▶ Your objective
The full listing should be transcribed verbatim.

▶ Given material
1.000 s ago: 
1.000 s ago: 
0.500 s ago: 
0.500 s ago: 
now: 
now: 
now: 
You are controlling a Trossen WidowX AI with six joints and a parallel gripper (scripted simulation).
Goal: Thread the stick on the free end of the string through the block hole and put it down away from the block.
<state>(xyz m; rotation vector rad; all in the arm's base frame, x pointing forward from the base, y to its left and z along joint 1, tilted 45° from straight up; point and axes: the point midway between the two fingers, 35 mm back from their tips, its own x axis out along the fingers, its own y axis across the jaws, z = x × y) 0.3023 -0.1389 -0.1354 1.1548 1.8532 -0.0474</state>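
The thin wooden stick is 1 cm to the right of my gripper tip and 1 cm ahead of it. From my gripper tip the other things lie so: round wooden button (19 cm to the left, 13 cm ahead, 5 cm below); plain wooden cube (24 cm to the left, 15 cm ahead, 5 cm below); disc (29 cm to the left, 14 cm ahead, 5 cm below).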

▶ Problem solution
1.000 s ago: 
1.000 s ago: 
0.500 s ago: 
0.500 s ago: 
now: 
now: 
now: 
You are controlling a Trossen WidowX AI with six joints and a parallel gripper (scripted simulation).
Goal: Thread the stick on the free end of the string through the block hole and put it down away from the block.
<state>(xyz m; rotation vector rad; all in the arm's base frame, x pointing forward from the base, y to its left and z along joint 1, tilted 45° from straight up; point and axes: the point midway between the two fingers, 35 mm back from their tips, its own x axis out along the fingers, its own y axis across the jaws, z = x × y) 0.3023 -0.1389 -0.1354 1.1548 1.8532 -0.0474</state>
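The thin wooden stick is 1 cm to the right of my gripper tip and 1 cm ahead of it. From my gripper tip the other things lie so: round wooden button (19 cm to the left, 13 cm ahead, 5 cm below); plain wooden cube (24 cm to the left, 15 cm ahead, 5 cm below); disc (29 cm to the left, 14 cm ahead, 5 cm below).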

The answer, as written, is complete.